In summary, we conclude that the instant case is not moot and that the Secretary’s authority extends to challenging the results of all five positions affected by District 146’s nomination procedure. While there are a number of employers, there is only one union involved and it is that one union’s procedure which is at issue. The district court’s grant of the motion for summary judgment is reversed, and the case is remanded for proceedings consistent with this opinion.
REVERSED AND REMANDED.

. E.g. a local which had no members who were employed by Taca International Airlines was not entitled to nominate a candidate for the Taca EBM position.
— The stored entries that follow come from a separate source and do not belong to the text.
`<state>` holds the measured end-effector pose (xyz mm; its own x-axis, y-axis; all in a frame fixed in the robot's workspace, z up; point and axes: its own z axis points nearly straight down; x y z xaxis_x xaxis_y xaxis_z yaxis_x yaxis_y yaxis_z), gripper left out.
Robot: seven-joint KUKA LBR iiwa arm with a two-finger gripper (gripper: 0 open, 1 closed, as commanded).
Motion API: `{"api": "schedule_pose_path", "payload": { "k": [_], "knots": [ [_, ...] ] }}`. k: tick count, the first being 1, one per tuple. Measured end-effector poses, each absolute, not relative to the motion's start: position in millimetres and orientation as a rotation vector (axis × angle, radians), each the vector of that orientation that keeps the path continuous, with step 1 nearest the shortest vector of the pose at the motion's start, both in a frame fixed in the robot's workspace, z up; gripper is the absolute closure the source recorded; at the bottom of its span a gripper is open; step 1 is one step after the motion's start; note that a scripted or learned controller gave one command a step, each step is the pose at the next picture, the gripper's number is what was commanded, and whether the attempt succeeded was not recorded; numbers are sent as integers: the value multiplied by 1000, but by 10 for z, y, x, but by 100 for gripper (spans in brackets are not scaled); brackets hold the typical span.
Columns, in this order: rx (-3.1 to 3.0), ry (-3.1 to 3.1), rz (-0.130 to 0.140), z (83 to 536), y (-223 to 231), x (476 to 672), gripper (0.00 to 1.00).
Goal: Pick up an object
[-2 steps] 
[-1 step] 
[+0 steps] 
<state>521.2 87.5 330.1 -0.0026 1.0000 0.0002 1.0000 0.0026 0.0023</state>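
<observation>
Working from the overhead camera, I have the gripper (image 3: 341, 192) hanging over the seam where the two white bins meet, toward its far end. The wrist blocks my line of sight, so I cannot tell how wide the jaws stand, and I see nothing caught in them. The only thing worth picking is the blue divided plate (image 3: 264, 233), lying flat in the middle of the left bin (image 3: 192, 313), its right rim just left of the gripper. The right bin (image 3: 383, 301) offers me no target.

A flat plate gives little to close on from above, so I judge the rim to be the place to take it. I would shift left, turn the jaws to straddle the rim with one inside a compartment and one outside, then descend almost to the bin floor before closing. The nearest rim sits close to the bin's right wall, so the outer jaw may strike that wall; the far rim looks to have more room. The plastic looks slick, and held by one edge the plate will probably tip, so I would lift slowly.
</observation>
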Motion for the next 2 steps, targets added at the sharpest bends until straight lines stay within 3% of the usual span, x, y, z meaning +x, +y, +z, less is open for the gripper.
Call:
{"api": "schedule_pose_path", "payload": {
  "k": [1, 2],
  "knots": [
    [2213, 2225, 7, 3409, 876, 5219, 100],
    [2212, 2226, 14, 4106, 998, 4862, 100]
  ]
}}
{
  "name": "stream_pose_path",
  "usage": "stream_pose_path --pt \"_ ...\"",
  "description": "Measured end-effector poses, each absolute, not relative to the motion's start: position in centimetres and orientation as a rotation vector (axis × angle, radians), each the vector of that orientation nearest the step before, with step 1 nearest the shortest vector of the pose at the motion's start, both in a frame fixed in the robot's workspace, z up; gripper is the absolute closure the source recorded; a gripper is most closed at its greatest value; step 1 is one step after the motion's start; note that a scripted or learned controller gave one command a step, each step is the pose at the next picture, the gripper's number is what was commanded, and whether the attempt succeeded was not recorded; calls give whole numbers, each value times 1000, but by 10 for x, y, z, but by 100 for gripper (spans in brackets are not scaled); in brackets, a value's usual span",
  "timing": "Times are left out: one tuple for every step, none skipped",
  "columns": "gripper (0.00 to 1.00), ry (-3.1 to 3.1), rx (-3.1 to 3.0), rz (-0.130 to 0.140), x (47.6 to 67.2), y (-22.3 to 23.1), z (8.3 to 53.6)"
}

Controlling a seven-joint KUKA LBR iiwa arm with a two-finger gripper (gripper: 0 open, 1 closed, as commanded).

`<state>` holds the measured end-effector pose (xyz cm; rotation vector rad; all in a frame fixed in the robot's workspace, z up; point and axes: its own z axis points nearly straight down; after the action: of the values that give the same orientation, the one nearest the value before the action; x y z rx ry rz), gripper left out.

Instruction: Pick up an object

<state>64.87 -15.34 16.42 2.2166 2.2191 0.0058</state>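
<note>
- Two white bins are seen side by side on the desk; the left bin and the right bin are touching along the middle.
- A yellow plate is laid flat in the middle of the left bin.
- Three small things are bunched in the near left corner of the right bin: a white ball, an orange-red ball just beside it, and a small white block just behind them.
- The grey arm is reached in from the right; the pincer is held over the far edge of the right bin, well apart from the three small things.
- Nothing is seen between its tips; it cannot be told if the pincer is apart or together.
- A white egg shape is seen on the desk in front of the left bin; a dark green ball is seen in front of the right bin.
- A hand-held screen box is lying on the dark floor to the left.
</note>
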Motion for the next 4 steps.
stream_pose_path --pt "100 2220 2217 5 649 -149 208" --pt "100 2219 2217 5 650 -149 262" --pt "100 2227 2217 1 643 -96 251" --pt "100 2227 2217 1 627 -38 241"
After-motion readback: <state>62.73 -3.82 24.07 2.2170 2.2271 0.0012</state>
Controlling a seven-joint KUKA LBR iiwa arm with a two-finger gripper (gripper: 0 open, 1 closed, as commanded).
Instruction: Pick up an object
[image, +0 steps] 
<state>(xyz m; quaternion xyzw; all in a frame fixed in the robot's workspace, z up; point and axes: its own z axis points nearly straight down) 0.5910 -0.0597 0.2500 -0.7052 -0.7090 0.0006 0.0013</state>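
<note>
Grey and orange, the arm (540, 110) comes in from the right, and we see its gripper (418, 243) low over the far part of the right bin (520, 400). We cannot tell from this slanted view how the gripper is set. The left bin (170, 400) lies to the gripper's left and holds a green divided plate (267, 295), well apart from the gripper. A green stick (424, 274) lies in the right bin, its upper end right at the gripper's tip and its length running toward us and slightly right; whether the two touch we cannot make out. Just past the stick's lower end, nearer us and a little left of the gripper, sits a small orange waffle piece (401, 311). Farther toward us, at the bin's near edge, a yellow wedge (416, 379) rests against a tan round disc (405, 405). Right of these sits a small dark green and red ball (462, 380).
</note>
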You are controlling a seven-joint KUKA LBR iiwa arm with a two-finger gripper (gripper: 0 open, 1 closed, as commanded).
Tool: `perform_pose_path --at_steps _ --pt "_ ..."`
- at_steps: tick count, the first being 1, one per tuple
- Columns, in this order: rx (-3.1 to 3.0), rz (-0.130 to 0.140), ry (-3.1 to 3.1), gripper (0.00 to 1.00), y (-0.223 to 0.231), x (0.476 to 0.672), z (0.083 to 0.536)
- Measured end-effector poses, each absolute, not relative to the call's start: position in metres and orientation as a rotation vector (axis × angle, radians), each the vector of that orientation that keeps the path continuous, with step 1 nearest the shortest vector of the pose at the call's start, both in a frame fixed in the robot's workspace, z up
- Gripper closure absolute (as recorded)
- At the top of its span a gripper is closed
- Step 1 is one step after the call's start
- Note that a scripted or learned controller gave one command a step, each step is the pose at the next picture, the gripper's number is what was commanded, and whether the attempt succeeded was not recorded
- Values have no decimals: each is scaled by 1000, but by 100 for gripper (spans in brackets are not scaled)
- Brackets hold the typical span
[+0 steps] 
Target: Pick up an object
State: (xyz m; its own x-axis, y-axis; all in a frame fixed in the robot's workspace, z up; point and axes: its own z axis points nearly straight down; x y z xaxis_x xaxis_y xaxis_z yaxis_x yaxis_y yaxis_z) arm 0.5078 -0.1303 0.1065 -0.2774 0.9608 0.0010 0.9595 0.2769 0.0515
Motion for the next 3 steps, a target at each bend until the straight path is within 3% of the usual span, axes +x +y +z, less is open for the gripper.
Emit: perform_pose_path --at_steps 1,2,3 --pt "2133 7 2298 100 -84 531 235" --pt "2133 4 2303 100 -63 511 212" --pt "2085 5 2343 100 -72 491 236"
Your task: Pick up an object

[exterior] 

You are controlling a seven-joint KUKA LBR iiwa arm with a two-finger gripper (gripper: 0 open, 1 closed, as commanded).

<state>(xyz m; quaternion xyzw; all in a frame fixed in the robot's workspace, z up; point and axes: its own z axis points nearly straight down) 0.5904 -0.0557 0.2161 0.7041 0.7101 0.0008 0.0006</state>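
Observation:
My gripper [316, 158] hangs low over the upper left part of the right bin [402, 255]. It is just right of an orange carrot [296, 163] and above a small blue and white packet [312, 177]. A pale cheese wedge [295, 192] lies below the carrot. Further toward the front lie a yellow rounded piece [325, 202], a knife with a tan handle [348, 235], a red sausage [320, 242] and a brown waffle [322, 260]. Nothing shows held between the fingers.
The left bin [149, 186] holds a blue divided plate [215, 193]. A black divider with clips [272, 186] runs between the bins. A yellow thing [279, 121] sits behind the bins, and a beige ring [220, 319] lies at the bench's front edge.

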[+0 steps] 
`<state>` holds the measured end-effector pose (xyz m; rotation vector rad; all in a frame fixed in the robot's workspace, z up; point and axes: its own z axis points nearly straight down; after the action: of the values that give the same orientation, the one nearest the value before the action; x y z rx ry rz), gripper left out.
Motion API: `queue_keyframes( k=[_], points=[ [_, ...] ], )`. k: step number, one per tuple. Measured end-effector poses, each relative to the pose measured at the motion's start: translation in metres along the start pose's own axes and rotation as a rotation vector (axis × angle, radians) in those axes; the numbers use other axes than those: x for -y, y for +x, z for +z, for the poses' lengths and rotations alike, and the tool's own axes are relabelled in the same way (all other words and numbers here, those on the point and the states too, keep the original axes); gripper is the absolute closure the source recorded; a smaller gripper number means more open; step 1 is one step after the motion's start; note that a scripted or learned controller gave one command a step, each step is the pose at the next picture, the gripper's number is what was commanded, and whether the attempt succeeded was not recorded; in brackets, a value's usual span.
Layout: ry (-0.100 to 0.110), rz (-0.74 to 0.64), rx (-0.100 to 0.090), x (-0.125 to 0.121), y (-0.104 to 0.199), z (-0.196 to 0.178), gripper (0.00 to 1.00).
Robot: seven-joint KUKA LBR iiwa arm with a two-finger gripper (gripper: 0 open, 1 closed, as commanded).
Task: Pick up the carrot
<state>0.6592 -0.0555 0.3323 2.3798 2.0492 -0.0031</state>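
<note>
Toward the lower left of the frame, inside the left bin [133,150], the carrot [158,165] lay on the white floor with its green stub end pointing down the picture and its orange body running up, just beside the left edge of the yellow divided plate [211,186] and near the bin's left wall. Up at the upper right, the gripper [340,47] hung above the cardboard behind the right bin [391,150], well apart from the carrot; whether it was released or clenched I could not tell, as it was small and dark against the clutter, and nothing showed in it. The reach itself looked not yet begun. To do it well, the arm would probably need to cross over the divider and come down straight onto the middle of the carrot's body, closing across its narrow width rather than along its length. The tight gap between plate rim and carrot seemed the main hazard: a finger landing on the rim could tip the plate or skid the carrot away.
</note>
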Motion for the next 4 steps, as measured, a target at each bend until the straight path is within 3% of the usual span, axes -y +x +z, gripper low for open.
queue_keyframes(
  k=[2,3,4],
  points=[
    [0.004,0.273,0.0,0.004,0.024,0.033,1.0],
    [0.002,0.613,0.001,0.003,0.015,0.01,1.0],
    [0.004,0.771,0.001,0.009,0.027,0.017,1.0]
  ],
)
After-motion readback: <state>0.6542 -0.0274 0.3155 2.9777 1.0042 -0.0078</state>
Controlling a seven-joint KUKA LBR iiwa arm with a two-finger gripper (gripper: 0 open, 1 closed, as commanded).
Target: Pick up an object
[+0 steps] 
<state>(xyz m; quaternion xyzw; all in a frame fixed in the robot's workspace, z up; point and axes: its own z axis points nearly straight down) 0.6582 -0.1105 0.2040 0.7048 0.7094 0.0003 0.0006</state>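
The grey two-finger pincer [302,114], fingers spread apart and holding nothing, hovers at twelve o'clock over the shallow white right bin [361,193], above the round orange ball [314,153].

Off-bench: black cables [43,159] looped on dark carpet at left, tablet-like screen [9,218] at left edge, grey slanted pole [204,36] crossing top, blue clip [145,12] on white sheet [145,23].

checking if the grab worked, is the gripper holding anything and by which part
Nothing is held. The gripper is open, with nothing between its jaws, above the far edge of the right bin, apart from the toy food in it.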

. Some of the locals’ rules of procedure enabled members who were unable to attend the nomination election the opportunity to participate to some degree in the nomination process. Local 597, for example, allowed non-attending members to submit by mail names of persons to be included in the pool of candidates eligible to be that local’s nominee for a particular office. However, only those members present at the union meeting voted in the nomination election, and the winner of the election became that local’s nominee. Since the non-attending members did not vote in their local’s nomination election, they could participate in the nomination process only in a highly restricted way.

. For example, sixteen of the twenty-seven candidates for office in the general election, including the complainant’s opponent, were ineligible to run for office, fifty of the union members who voted in the general election were ineligible to vote, and sixty of the members who voted in the runoff election were ineligible to vote. 389 U.S. at 481, 88 S.Ct. at 641.

. The unrealistic nature of this position is best illustrated by the union’s response to the following question at oral argument:
Q. [By the Court] It seems to be your position that even if the United States Supreme Court decided that [District 146’s nomination procedure] was invalid, it would apply only to Continental, and that even though [the procedure] had been declared in violation of the Landrum-Griffin Act, the union would be free to continue its practice with respect to all of its other airlines until some member of those airlines complained?
A. [Counsel for District 146] Yes, that’s correct.